• [Exercise]: Using the data below, return all lines in which "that" appears.

• [Provided records]:

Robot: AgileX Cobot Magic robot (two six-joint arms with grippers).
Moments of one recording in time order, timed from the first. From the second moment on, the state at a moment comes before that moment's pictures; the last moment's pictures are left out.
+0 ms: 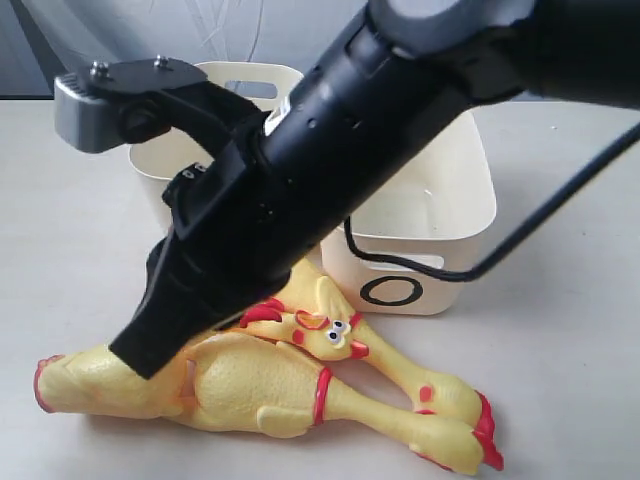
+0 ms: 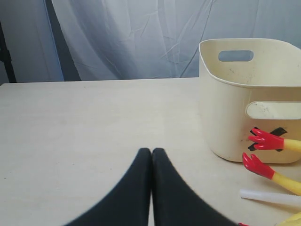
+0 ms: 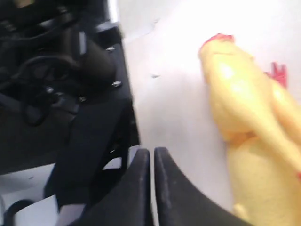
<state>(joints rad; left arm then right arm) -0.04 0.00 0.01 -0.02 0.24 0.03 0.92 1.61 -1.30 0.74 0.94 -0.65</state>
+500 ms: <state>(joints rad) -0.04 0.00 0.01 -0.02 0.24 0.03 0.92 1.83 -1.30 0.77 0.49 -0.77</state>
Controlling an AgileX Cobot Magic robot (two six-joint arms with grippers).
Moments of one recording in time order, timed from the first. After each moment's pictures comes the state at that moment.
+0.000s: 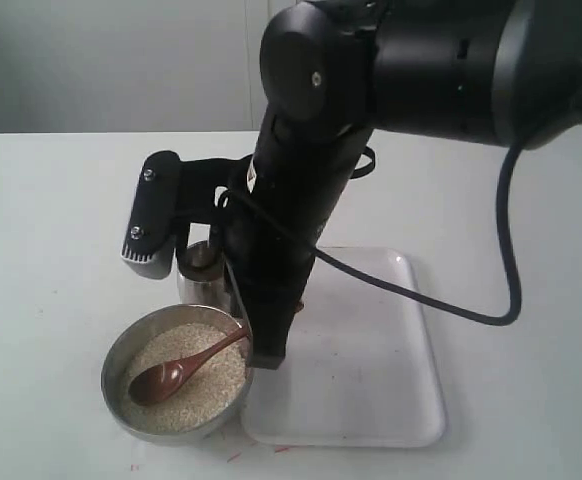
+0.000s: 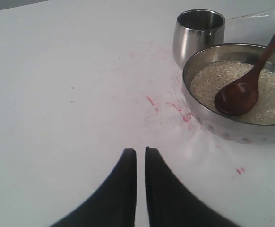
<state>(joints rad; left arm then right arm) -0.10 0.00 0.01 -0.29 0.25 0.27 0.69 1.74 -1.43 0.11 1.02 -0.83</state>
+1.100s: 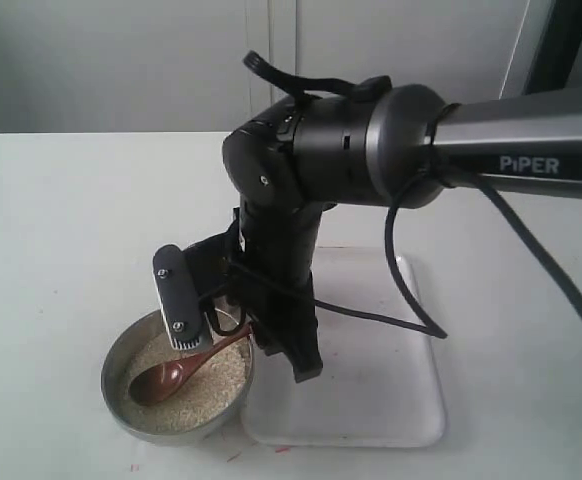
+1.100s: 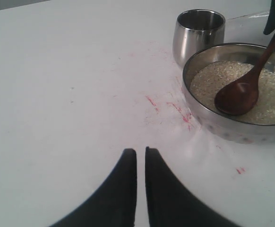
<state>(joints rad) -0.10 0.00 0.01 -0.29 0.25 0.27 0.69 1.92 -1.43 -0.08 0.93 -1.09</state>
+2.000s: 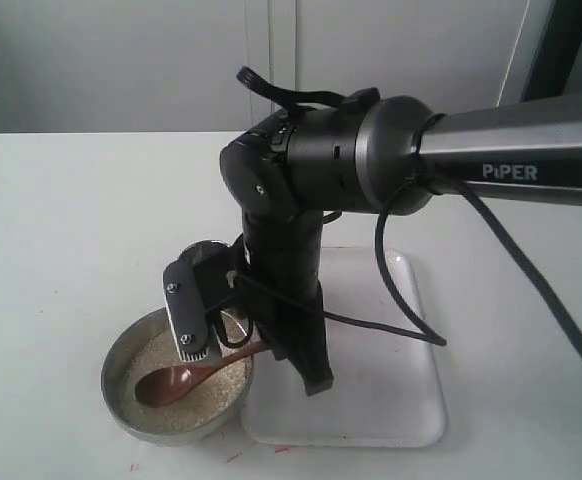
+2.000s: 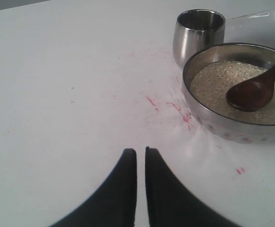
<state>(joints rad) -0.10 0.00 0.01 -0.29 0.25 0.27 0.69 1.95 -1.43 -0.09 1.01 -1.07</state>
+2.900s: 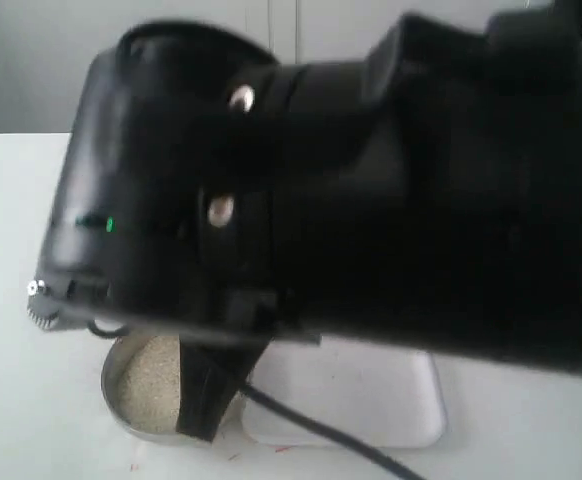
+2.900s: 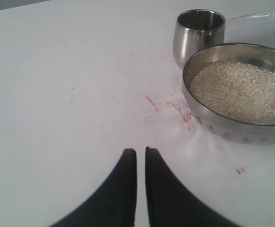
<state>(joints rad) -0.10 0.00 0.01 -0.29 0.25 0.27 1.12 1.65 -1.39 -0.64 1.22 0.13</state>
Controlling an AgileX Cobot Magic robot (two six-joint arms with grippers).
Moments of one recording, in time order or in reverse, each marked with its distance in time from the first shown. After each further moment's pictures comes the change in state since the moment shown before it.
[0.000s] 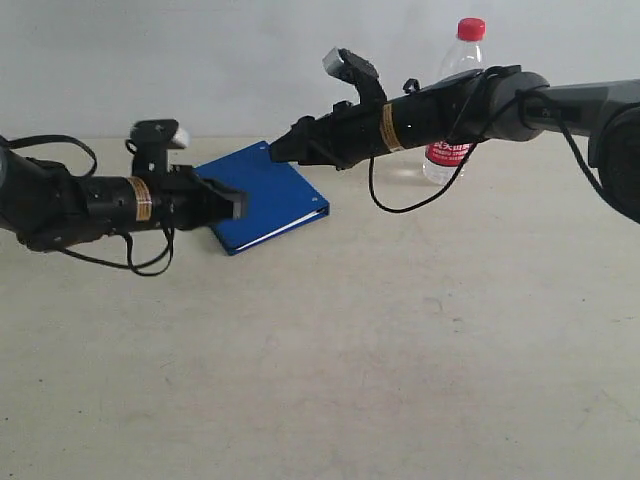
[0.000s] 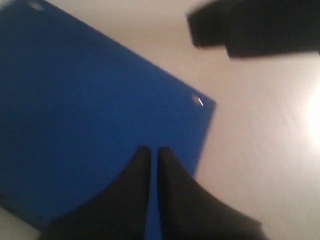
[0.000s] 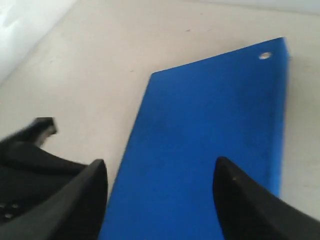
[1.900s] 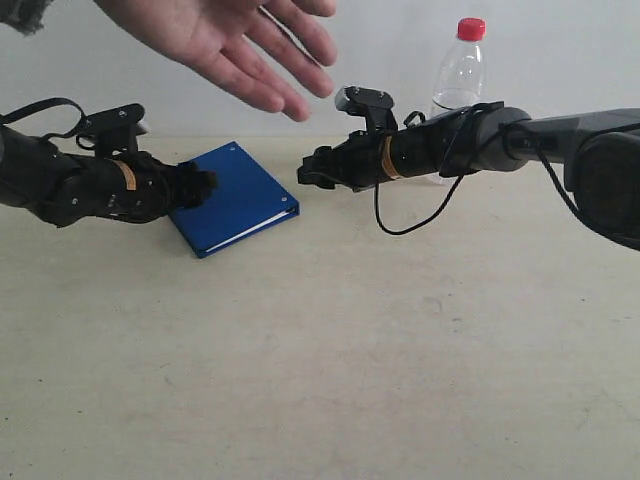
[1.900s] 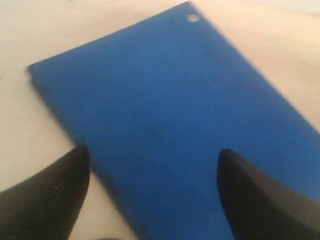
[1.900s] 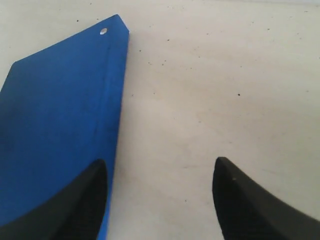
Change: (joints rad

• [Written solution]:
Moments of one recording in time order, timed from the first. From the second moment on, the state at a moment comes before that moment's pictures; the last moment's pictures are left out.
Moments of one recording in time order, timed from the first. After each moment's pictures comes the state at that moment.

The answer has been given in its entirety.